В этом полном страсти балете артисты
В той истории все было запредельно. Достаточно было увидеть, как репетируют Ромео и Джульетта, чтобы понять хореографическую метафору Нуреева: если двое любят друг друга всем сердцем, то они любят и всем телом, да так, что дух захватывает. Хореография Нуреева требовала отличного дыхания и совершенной координации всех частей тела. Без этого невозможно было дойти до конца десятиминутного па‑де‑де, например, на балконе, которое состояло из прыжков и пируэтов, отчаянного пробега вокруг сцены и акробатических поддержек.
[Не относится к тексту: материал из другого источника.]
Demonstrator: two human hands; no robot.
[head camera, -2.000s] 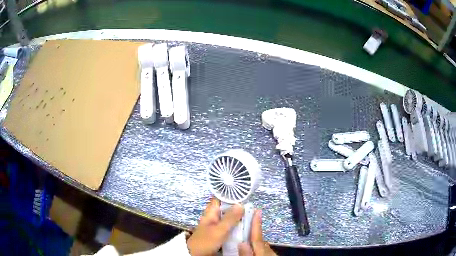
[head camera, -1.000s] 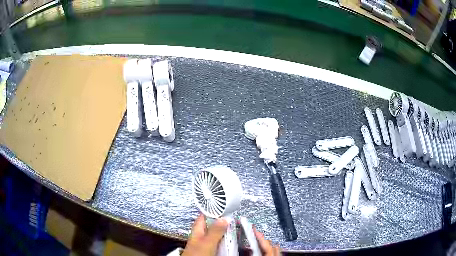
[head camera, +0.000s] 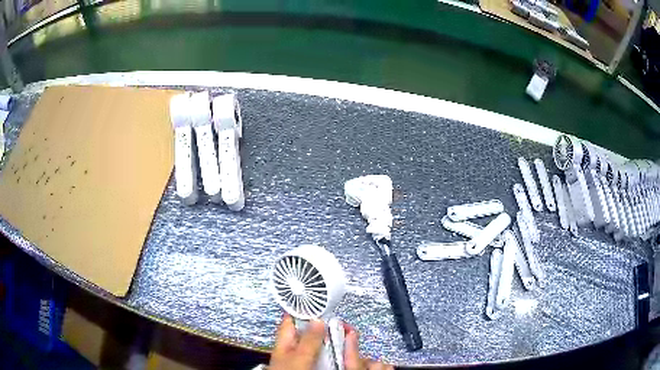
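Observation:
A white handheld fan (head camera: 310, 282) is held upright at the bench's front edge, its round spoked grille facing me. My left hand (head camera: 295, 347) grips its handle from the left, cut off by the bottom edge. My right hand (head camera: 356, 355) is at the handle's right side, holding a white handle cover (head camera: 336, 342) against or beside it; whether the two are joined is hard to tell. The lower handle is out of the picture. The padded hammer (head camera: 394, 282) lies just right of the fan, its wrapped white head away from me.
Three fans (head camera: 208, 152) lie beside the cardboard sheet (head camera: 87, 181), which has dark specks. Loose handle covers (head camera: 470, 230) lie right of the hammer. A row of fans (head camera: 601, 188) stands at far right. A black phone (head camera: 641, 293) is at the right edge. The green conveyor (head camera: 289, 50) runs beyond.
The cover showed apart from the fan's handle one second ago; it now sits closer to it. The whole view has shifted, so bench items appear further left and lower.

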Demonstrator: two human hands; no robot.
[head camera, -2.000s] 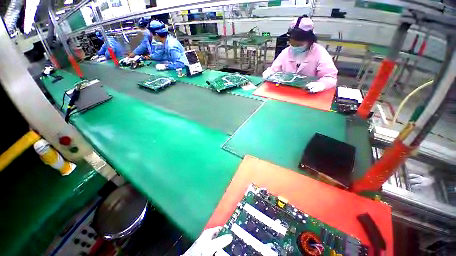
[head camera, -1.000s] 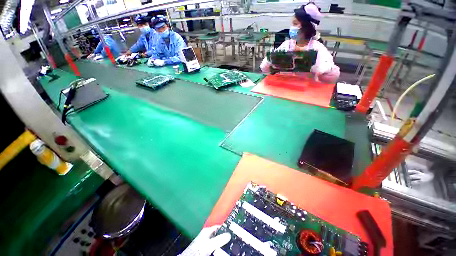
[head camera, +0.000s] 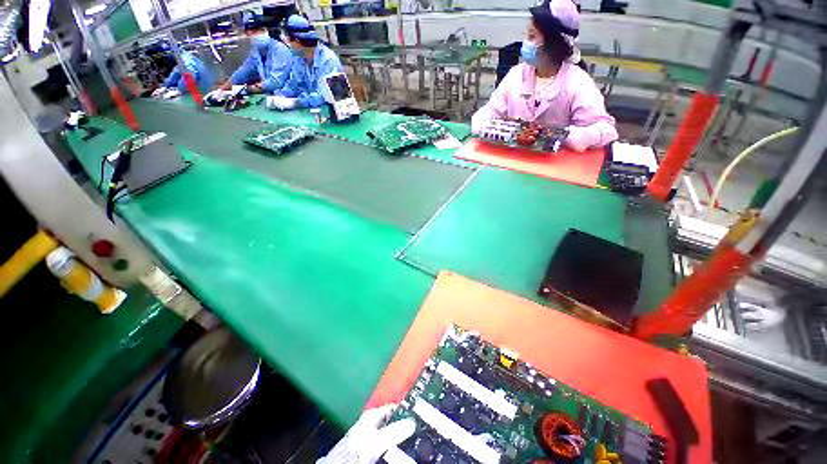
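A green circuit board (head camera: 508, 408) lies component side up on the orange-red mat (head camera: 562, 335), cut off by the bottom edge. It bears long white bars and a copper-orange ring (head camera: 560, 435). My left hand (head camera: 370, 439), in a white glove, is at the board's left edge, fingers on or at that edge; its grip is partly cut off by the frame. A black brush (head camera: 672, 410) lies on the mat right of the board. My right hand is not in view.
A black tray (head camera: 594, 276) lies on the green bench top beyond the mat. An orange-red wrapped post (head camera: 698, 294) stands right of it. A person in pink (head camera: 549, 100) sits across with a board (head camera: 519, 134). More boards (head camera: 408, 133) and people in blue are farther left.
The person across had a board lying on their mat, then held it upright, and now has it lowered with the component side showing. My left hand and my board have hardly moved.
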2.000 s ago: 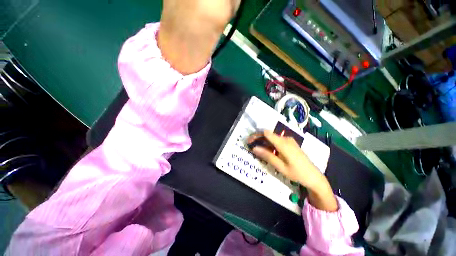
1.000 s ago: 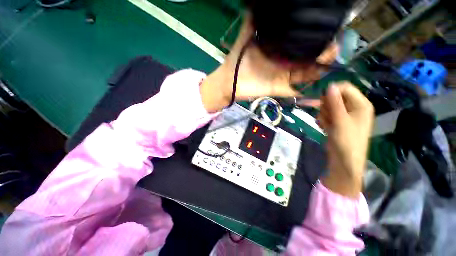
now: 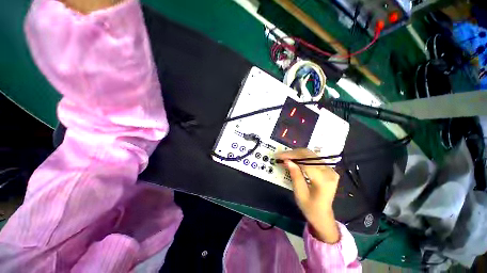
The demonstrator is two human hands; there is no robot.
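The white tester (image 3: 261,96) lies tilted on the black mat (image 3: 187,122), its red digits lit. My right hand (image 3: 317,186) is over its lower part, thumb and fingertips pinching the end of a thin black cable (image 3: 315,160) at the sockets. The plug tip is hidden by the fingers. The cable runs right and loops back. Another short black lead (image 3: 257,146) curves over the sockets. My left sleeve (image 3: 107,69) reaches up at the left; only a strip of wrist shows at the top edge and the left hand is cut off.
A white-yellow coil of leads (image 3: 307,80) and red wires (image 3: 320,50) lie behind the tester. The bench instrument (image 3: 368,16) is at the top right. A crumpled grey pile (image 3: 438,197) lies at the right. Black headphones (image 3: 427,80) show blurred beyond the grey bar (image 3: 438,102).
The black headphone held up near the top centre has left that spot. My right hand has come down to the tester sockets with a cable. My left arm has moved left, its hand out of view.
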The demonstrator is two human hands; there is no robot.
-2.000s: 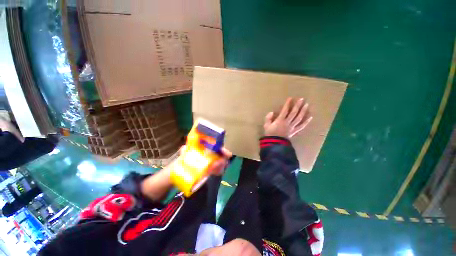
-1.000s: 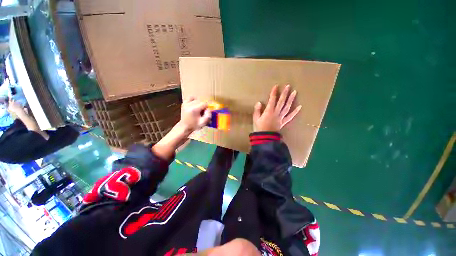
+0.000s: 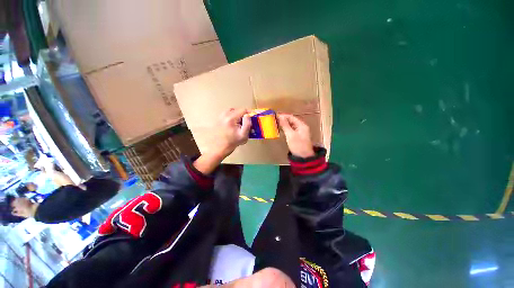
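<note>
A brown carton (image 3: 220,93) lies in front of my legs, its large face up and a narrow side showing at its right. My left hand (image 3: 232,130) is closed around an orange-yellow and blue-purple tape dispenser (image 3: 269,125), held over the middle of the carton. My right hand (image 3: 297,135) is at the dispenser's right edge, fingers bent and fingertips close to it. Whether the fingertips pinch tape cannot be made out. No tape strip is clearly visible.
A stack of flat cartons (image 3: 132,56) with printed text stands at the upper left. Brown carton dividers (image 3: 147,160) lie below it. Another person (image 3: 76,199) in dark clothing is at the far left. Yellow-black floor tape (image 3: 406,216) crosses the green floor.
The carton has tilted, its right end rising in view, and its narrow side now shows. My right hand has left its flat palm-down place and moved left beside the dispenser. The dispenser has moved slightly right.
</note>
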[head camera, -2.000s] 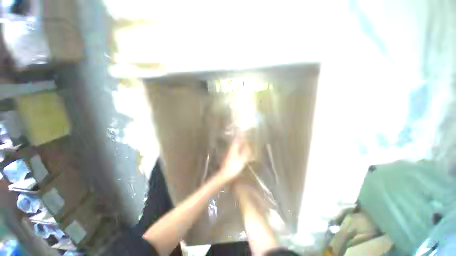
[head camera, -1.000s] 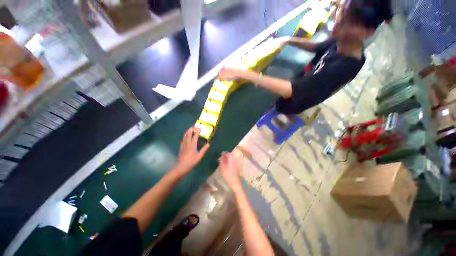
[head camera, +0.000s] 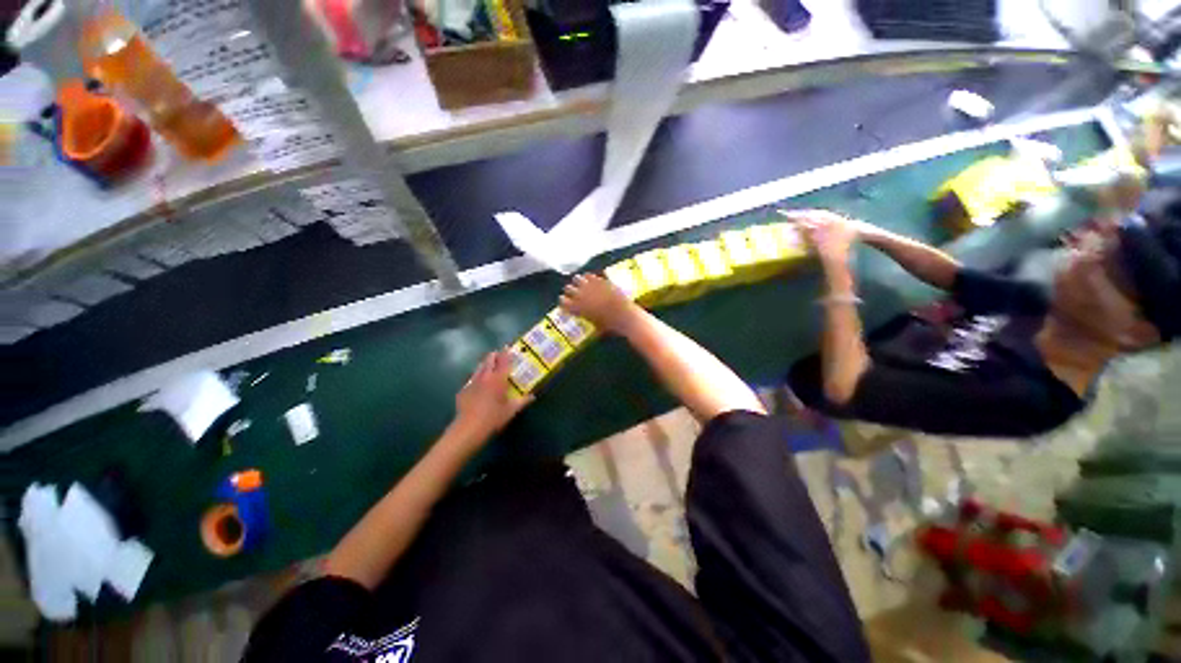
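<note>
A long curved row of small yellow product boxes (head camera: 701, 264) with white labels lies on the green bench (head camera: 389, 447). My left hand (head camera: 488, 394) presses on the near left end of the row. My right hand (head camera: 598, 302) is on the row a few boxes further along. Between my hands a short section of product boxes (head camera: 547, 343) shows its labels upward. Both hands grip this section from its two ends. My fingertips are partly blurred.
Another person (head camera: 965, 337) has hands at the row's far end. A white label strip (head camera: 635, 117) hangs onto the bench edge. A tape roll (head camera: 233, 516), loose white sheets (head camera: 80, 550) and scraps lie at left. More yellow boxes (head camera: 995, 189) lie at far right.
The view has turned from the lined carton to the bench. My right hand has moved from beside the bench onto the row. My left hand is now at the row's end.
</note>
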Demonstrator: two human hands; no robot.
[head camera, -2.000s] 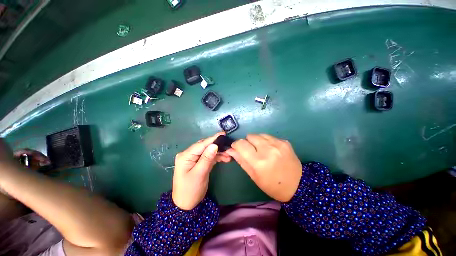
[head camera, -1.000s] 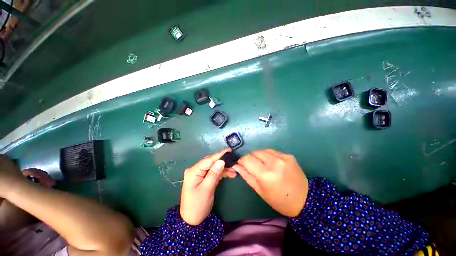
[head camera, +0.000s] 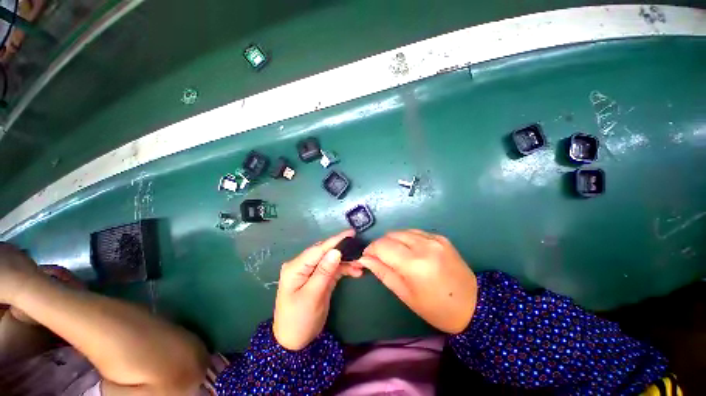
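Note:
My left hand (head camera: 307, 290) holds a black housing (head camera: 351, 248) between thumb and fingers, low in the centre of the view. My right hand (head camera: 422, 274) pinches the housing's right side; its fingertips touch it. What the right fingertips do on it is hidden. An open black shell (head camera: 360, 218) lies on the bench just beyond my fingers. Another open shell (head camera: 336, 184) lies a little farther away.
Several black units and small boards lie left of centre, including a shell with a green board (head camera: 254, 210). A pale insert (head camera: 409, 186) lies right of centre. Three open shells (head camera: 590, 182) lie at right. A black tray (head camera: 124, 251) and a neighbour's arm (head camera: 116, 332) are at left.
The view has shifted. Both hands stay on the black housing throughout. The unit with a green board on the conveyor belt has moved left since the last frame.

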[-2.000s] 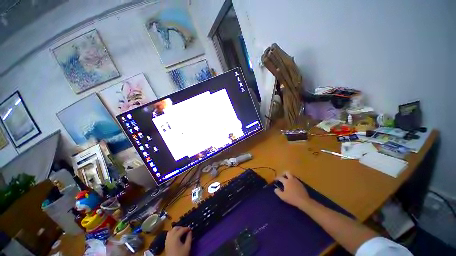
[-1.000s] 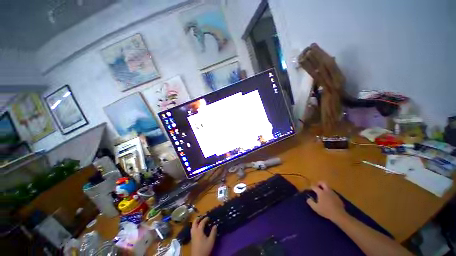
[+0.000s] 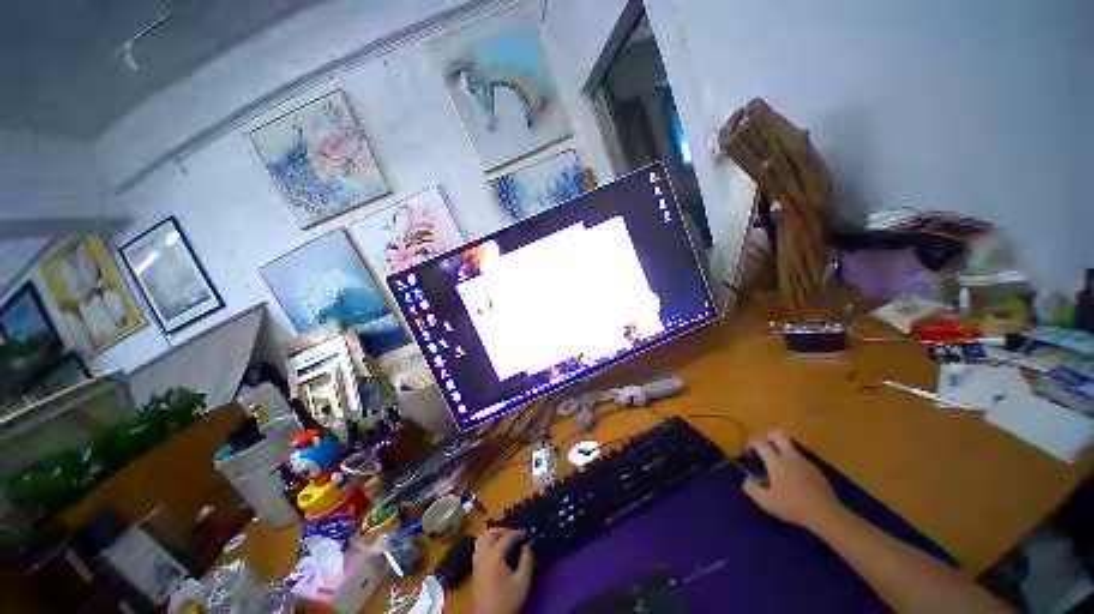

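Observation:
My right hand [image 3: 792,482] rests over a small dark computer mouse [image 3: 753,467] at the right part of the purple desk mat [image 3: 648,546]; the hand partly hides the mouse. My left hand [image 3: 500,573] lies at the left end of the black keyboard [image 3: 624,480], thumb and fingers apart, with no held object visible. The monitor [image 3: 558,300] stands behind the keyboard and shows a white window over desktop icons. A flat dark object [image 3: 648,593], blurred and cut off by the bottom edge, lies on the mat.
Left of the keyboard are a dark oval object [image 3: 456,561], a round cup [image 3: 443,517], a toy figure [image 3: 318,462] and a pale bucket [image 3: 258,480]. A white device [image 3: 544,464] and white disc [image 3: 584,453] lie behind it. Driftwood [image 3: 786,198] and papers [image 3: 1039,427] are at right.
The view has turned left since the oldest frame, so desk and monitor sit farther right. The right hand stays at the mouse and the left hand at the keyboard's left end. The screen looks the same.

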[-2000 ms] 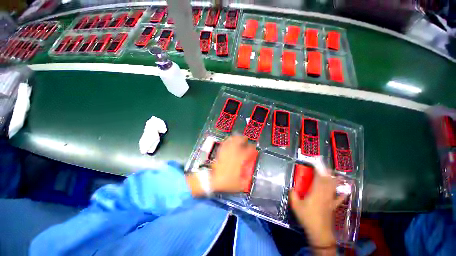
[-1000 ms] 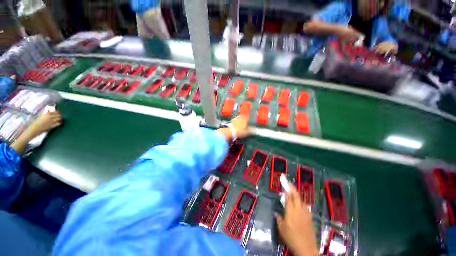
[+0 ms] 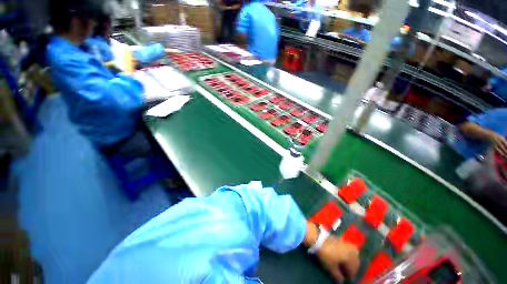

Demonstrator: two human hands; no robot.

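Note:
My left hand, with a white band at the wrist, is at the lower right, fingers bent down over a clear tray of red phones with plain backs up. Motion blur hides whether it holds anything. The tray lies across the pale rail. At the lower right corner, a second blurred clear tray overlaps it, with a red phone showing its dark screen. My right hand is not in view.
A white bottle stands by the rail, near the grey post. Trays of phones lie on the conveyor beyond. A worker in blue is at the left; another worker's hand shows at the right.
The view has swung left and tilted. My left hand has moved from the conveyor trays to the near side of the rail. The plain-backed phone tray now lies across the rail. My right hand has left view.

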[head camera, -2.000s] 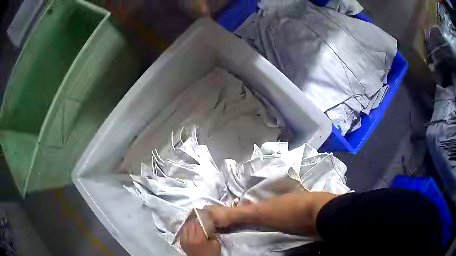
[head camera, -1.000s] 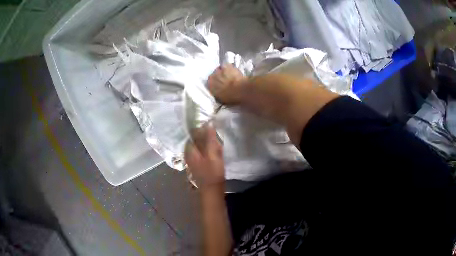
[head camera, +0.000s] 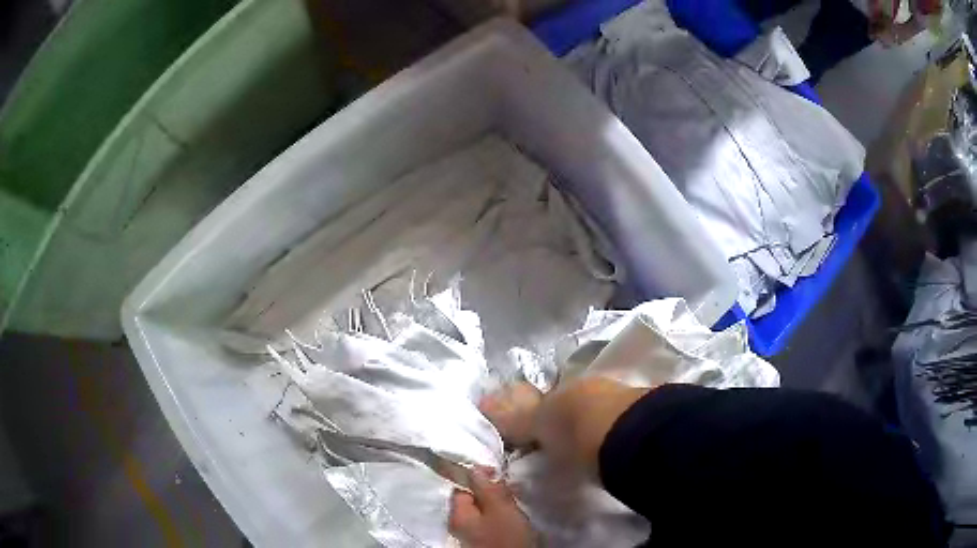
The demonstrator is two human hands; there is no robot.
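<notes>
A thick bundle of white cloth pieces (head camera: 396,375) lies across the near side of the large white tub (head camera: 177,401), pinched at its middle, its ends fanning out to both sides. My right hand (head camera: 516,413), at the end of a black sleeve, grips the bundle at the pinched middle. My left hand (head camera: 491,516) is just below, at the bottom edge, its fingers closed on cloth there. A narrow grey strip or fold (head camera: 391,452) runs from the left to my left hand. The fingertips are partly hidden in the cloth.
Flat pale cloth (head camera: 429,230) lies deeper in the tub. A blue crate (head camera: 825,284) heaped with grey-white pieces (head camera: 739,150) stands at the upper right. A green bin (head camera: 161,161) is at the upper left. A white stack with dark strips (head camera: 943,353) is at the right edge.
The view swung down to the bundle, then back up. My hands have stayed at the bundle's middle; my left hand now lies closer below my right, and the grey strip or fold shows beside it.
</notes>
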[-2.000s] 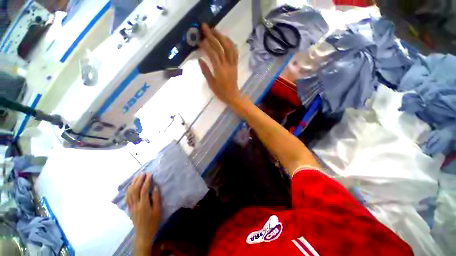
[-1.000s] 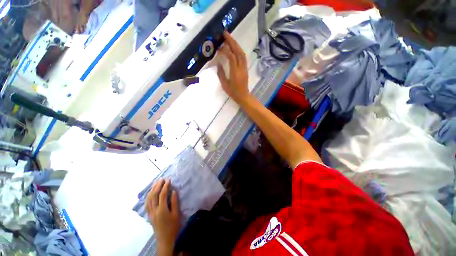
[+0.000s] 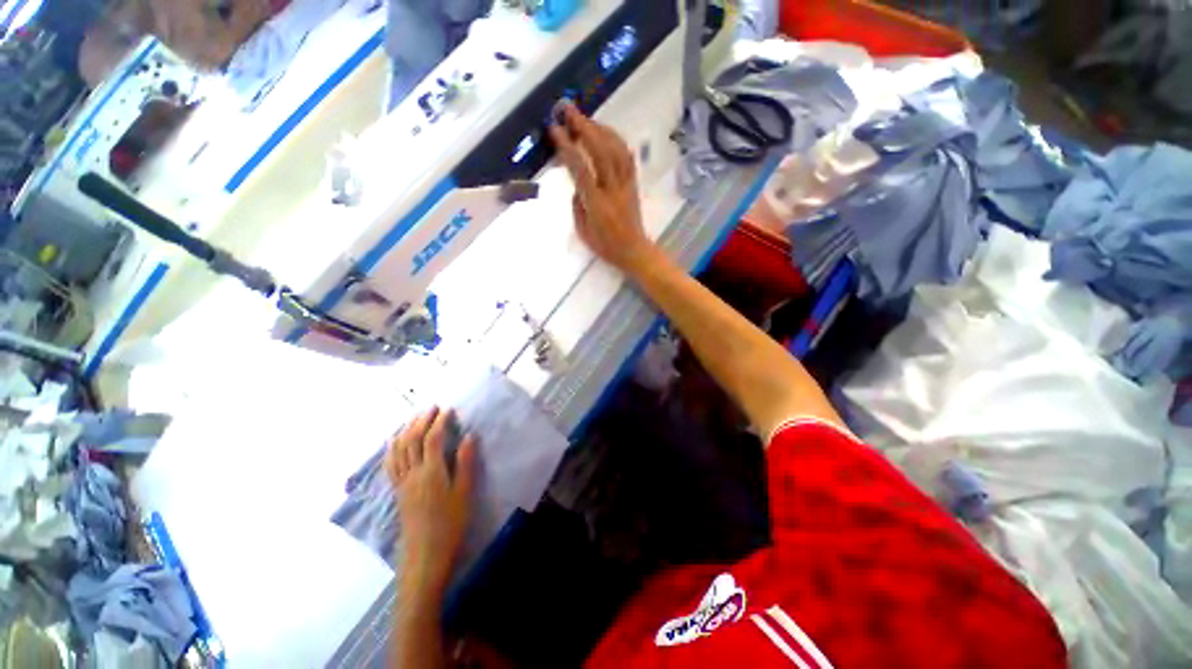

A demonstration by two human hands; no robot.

Как отмечала Патрисия Руан, «было невозможно воспользоваться секундой, чтобы передохнуть, но красота этих па‑де‑де была такой, что мы сознательно шли до предела своих возможностей, до предела своих чувств, а иногда и преодолевая себя»{468}
. Между тем это и была самая настоящая жизненная философия Нуреева. «Этот адреналин был отражением Рудольфа, его желания жить, его потребности все испытать за двадцать четыре часа», — делилась своими размышлениями Элизабет Морен, великая Джульетта Парижской оперы{469}.По мнению Нуреева, Джульетта была сильной, почти как мужчина. «Па‑де‑де, созданные Рудольфом, требовали, чтобы влюбленные обладали почти одинаковой физической силой — это соответствовало его идее, что Джульетта полна инициативы. Она пускается в интриги, она строит планы, она вовсе не хрупкое дитя, а настоящий сорванец в юбке, и ее надо танцевать так, чтобы сохранить хореографическое равновесие между партнерами, — делилась со мной Патрисия Руан. — Этот образ сорванца в юбке пришел, вероятно, от того, что Рудольф где‑то вычитал, будто во времена Шекспира не было актрис. Джульетту тогда играл актер‑мужчина, и это его очень интриговало. Если бы он решился, его Джульетта была бы мальчиком»{470}
.В нуреевской постановке очень удачным в театральном плане оказался контраст между приятелем Ромео — веселым Меркуцио и его противником — мрачным кузеном Джульетты Тибальтом, питающим к девушке двусмысленную привязанность. Нуреев вообще умел с большой театральностью выписать роли второго плана. Меркуцио он наградил всеми чертами, которые не мог придать Ромео: словоохотливый чудак, обожающий жизнь, грустный клоун, — шутовство, смешанное с трагизмом… Сцену долгой агонии, которую все принимают за игру, Нуреев сделал великолепно — как мужской эквивалент безумия Жизели. Кстати, Меркуцио был идеальной ролью для самого Нуреева. Макмиллан думал об этом еще в 1965 году, но разве мог Нуреев в то время танцевать второстепенную роль? Публика не поняла бы такого выбора. Поэтому Рудольф взял свое гораздо позднее, в 1984 году, когда стал танцевать Меркуцио в Парижской опере.
В сравнении с Джульеттой, Меркуцио и Тибальтом Ромео у Нуреева выглядел гораздо более блеклым. Один критик, впечатленный мужскими ролями второго плана, даже посоветовал Нурееву назвать балет «Меркуцио и Тибальт».
Что касается исторического контекста, то Нуреев еще дальше отошел от общепринятых клише. Его Возрождение было не леонардовским, а скорее медичиевским и очень шекспировским. Сам Нуреев видел сходство между различными эпохами: «Я убежден, что и Верона эпохи Возрождения, и Лондон эпохи Елизаветы I имели много общего, а именно секс и насилие. И это роднит их с нашей эпохой»{471}
. Говоря так, Нуреев думал, очевидно, и о собственном жизненном опыте: о своем советском детстве, совпавшем с годами войны. В «Автобиографии» 1962 года написано: «Смерть стояла за каждым углом. […] В каждой семье был муж, или сын, или брат, погибший на войне. Других ценностей я не знал. И нужно время, очень большое время, чтобы уравновесить ощущения детства, состоявшие из постоянного ощущения ужаса…»{472}. Зная об этом, становится понятно, почему Нуреев так умело показал крайнюю жестокость, царящую на улицах тихой Вероны.